DAG optimization. Inspired by reading about Binary Decision Diagrams, which dedupe subtrees, I revived node de-duping from earlier this year, but in a more clever way. This reduced the memory usage for the initial tree by something like 5x at some CPU cost, but remarkably this reduced memory footprint had no impact on subsequent runtime. This was a disappointment.

I also poked around at 5x5 Boggle, but I think it’s basically hopeless with the current approach. Whereas solving 4x4 Boggle takes ~10,000 CPU hours, 5x5 would take something like a million years. I’ve never played 5x5 Boggle. My main interest here would be in proving or disproving JohnPaul Adamovsky’s claims.

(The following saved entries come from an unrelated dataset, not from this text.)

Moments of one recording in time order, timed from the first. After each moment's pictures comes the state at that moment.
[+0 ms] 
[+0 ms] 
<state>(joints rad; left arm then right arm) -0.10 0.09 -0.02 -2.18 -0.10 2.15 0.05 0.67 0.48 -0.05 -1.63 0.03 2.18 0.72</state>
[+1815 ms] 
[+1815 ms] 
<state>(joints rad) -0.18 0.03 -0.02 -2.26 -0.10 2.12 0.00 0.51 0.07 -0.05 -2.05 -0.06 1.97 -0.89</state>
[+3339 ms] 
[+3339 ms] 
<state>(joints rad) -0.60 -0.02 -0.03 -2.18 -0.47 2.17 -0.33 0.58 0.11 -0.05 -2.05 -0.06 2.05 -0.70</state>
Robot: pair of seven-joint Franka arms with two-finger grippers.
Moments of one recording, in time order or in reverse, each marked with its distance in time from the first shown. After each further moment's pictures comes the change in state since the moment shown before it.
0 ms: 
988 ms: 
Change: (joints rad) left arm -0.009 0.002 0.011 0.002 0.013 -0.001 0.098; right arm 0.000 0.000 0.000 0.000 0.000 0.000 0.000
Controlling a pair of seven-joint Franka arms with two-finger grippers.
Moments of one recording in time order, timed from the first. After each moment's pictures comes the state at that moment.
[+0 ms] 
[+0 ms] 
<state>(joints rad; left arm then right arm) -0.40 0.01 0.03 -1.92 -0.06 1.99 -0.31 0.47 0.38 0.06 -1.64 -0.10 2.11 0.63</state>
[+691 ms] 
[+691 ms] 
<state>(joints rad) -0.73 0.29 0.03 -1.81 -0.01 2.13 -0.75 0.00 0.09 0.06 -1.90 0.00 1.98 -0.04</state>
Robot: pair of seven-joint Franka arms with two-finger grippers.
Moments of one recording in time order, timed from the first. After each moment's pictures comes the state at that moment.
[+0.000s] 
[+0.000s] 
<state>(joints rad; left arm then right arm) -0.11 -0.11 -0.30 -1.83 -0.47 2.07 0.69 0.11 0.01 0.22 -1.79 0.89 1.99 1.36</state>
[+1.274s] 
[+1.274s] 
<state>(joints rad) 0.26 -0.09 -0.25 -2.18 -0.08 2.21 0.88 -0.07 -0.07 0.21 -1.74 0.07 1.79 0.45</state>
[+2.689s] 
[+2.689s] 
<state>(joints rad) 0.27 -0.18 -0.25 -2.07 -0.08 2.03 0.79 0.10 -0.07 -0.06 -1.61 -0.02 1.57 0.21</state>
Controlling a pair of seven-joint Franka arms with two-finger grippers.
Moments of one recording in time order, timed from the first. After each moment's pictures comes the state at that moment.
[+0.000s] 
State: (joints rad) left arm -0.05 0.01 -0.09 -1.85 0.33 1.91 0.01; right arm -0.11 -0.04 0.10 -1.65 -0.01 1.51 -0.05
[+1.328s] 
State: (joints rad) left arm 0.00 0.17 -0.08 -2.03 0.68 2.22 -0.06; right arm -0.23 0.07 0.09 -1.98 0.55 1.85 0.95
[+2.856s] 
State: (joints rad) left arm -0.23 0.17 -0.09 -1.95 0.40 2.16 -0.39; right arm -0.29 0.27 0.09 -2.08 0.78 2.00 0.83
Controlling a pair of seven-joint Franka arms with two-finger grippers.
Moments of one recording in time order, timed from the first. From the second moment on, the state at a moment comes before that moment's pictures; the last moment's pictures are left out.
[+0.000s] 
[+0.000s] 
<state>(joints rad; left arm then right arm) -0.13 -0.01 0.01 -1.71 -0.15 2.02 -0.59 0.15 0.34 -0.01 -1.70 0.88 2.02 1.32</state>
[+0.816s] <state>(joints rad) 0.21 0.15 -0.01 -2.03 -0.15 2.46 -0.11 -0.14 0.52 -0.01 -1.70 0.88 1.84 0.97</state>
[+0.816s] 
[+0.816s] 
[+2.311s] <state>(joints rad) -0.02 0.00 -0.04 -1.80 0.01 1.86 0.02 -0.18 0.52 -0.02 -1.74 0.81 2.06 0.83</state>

Many people have suggested using SMT/ILP tools like Gurobi or Z3 to solve this problem. They often express confidence that this will work, but I’ve yet to see any evidence that this is the case and I’ve seen some evidence that it isn’t. I hope I’m wrong here! If you’re an expert with these tools and interested in this problem, please take a crack at it. I’d be happy to help.

What’s next?

I’m pretty rapidly running out of ideas. Most likely I’d try to visualize the trees and get new insights and ideas there. It might also be the case that some of the “Dead Ends” are actually good ideas and I’ve just missed something, like with my sad TODO from 2009.

But realistically, I think I’m ready to wrap up this project. I’ve been saying that since February, but now I think I really mean it 🙂. Time to move on. I do plan to publish one more blog post as a sort of retro on the project and what it’s like to work on a hard problem like this.